About this role
Job title: Senior Data Scientist
About the Role As a Senior Data Scientist, you will build and model digital product and platforms that bring Amgen’s AI/ML and GenAI solutions to life. This role collaborates with Amgen’s Technical Architect, Product Manager, UX designers, and Back-end engineers to design secure, scalable, and user-centric products that accelerate discovery, manufacturing, and commercial analytics, corporate functions products.
What You'll Do
- Design and develop cloud-scale systems and work with open-source stacks for data; apply statistics and machine learning including deep learning, NLP, and generative AI.
- Experiment with large language models (LLMs), Generative AI, Foundational Models, supervised and unsupervised learning; embed responsible-AI and security-by-design controls.

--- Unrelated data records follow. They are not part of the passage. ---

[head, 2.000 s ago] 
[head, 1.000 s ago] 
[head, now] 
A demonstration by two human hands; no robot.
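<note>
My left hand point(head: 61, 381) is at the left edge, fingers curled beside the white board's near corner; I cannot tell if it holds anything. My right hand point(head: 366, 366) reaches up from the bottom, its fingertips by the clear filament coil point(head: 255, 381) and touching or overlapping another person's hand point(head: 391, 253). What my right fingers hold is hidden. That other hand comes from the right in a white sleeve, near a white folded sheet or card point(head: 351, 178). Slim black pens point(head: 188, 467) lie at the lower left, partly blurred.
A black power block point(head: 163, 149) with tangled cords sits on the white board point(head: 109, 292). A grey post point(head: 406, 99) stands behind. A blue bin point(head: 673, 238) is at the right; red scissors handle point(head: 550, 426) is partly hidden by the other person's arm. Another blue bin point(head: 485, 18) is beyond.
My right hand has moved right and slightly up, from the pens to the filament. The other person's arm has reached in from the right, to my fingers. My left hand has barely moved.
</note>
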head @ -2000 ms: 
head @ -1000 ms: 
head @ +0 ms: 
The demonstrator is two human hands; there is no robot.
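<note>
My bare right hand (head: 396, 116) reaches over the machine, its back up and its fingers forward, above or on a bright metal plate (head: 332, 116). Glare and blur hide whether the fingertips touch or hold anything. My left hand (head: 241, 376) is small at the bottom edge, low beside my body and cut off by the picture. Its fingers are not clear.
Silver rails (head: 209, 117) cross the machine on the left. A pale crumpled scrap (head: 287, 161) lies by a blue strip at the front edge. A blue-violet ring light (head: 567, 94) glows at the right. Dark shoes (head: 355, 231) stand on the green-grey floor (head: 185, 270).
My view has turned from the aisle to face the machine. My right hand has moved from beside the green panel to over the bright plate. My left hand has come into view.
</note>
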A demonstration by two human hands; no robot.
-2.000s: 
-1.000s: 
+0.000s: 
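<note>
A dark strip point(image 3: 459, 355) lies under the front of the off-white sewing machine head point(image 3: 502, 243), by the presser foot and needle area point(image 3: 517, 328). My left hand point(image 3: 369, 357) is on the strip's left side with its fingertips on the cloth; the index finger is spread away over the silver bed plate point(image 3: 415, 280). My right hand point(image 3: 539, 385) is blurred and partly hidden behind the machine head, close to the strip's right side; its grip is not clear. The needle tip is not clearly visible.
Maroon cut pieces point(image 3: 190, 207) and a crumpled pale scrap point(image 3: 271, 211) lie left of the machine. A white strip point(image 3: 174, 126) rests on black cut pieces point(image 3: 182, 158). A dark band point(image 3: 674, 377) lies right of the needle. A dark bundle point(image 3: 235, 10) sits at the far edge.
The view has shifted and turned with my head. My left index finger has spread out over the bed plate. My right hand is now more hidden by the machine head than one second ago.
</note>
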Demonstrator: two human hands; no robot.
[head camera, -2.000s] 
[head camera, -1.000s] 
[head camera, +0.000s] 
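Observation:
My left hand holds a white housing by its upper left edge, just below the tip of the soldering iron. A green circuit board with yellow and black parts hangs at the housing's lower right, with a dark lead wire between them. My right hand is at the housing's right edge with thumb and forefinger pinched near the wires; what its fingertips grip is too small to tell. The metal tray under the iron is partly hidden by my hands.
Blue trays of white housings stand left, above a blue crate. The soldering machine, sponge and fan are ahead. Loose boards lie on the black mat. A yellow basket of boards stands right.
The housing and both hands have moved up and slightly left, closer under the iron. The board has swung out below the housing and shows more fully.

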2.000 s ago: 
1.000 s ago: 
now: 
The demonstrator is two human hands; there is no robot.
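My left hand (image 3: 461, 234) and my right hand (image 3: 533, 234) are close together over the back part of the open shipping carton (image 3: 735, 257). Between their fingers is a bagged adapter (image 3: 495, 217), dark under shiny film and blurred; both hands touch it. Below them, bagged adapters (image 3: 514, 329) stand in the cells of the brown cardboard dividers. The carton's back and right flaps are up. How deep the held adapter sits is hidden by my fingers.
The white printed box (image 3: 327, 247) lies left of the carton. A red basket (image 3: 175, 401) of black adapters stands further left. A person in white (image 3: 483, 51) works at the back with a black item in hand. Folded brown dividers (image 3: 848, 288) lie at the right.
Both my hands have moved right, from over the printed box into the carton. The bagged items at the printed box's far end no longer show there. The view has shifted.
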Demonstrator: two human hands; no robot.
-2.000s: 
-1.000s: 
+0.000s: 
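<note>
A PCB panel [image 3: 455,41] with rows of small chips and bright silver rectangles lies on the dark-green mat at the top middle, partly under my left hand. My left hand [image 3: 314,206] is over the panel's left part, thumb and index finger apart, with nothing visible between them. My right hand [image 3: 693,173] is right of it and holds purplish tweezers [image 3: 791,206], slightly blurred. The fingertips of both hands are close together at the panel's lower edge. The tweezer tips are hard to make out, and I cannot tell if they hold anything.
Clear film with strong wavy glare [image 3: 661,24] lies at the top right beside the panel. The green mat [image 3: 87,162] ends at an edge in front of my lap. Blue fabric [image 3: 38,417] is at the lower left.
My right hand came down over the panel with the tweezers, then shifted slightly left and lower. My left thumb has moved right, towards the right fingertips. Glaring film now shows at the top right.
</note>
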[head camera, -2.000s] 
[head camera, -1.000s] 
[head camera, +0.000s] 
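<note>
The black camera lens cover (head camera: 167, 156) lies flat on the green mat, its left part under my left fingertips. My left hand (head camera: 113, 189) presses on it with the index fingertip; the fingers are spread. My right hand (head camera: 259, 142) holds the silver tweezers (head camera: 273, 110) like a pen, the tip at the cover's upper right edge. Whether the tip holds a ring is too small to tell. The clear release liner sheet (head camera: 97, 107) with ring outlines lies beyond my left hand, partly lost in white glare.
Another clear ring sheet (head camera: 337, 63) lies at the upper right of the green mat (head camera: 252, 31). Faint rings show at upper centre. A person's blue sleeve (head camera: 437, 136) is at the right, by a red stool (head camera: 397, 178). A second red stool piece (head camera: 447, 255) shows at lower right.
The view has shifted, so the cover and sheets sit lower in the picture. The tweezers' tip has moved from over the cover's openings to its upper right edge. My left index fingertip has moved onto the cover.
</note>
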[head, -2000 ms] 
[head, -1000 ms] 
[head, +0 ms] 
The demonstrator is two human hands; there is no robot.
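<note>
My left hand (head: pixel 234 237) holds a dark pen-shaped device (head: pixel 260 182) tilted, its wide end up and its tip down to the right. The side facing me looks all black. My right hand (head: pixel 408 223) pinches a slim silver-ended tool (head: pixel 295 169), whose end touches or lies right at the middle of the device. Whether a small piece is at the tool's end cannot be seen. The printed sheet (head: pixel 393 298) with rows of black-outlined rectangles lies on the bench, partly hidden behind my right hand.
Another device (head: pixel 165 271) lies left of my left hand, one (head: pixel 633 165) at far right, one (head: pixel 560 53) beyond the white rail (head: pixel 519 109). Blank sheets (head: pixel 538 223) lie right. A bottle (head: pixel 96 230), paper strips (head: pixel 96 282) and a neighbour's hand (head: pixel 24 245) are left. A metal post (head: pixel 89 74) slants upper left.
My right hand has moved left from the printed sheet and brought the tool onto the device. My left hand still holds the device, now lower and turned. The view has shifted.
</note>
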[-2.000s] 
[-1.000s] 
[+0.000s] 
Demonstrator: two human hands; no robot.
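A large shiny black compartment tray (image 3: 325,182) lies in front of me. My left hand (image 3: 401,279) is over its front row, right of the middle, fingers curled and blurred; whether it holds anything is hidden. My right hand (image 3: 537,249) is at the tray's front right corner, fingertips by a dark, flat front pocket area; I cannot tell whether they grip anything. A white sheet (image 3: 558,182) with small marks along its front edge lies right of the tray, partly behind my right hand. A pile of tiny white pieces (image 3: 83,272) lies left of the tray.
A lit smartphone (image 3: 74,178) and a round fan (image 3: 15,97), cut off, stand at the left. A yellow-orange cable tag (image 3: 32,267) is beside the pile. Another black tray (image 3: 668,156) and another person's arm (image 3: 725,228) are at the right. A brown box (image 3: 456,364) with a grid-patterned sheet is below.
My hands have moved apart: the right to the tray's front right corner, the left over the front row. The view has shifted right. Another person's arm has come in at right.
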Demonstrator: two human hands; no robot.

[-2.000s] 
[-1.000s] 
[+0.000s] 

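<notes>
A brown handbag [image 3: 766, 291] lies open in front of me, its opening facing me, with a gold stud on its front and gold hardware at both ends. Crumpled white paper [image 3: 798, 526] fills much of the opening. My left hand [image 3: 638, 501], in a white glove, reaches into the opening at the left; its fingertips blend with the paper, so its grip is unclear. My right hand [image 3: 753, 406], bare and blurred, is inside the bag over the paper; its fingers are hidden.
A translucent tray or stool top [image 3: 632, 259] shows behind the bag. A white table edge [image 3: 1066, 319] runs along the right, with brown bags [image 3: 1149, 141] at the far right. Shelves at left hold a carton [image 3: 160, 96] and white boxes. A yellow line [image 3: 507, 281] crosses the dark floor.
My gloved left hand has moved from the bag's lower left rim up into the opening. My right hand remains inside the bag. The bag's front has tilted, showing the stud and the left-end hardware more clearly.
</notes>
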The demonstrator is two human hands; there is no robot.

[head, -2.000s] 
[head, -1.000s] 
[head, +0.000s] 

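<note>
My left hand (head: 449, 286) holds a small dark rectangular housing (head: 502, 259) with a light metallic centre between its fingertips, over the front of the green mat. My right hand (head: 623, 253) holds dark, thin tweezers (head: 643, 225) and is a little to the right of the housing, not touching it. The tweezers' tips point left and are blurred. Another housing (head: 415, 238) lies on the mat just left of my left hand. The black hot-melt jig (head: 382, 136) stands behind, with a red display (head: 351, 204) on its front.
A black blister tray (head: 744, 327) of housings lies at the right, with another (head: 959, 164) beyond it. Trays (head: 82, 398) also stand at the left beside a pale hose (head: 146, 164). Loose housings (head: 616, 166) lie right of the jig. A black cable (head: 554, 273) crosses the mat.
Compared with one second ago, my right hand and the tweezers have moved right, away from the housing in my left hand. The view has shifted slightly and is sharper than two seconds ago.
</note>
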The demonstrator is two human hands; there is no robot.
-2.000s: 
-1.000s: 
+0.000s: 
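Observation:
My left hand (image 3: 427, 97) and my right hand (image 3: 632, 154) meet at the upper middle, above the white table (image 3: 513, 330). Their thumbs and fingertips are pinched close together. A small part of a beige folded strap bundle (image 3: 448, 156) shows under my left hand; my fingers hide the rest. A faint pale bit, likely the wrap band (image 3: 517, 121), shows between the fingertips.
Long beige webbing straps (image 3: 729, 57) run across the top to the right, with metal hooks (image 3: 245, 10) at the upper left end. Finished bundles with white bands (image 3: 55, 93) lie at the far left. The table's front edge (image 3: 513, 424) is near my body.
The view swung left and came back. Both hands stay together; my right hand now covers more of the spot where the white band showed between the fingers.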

- Collaborate with cross-functional teams to understand requirements and design solutions that meet business needs; coordinate with Data Architects, Business SMEs, and Technical Architects.
- Explore new tools and technologies to enable rapid development; participate in sprint planning and provide estimations on technical implementation.
What We're Looking For
- 6–12 years of experience in Data Science (managing structured and unstructured data, applying statistical techniques, reporting results).
- Advanced degree: Doctorate or Master's or Bachelor's in Computer Science, Data Science, Mathematics, Statistics, Econometrics, Economics, Operations Research, or related field.
- Proficiency with cloud platforms (AWS preferred); strong background in Deep Learning, ML, NLP, Data Mining.
- Excellent communication and stakeholder management skills.
- Experience with Generative AI and LLMs; familiarity with Python packages (PyTorch, TensorFlow, Hugging Face, Scikit-learn, Pandas, NumPy, Matplotlib, Cloud Vision API, RAG, TensorBoard, OpenCV, NLTK) and programming languages (C, C++, Java, CUDA, SQL, NoSQL, PHP, HTML, JavaScript, CSS).
- Preferred: prior exposure to pharma / life sciences AI environments; strong understanding of Responsible AI and model validation principles.
Nice to Have
- Prior exposure to pharma / life sciences AI environments is preferred.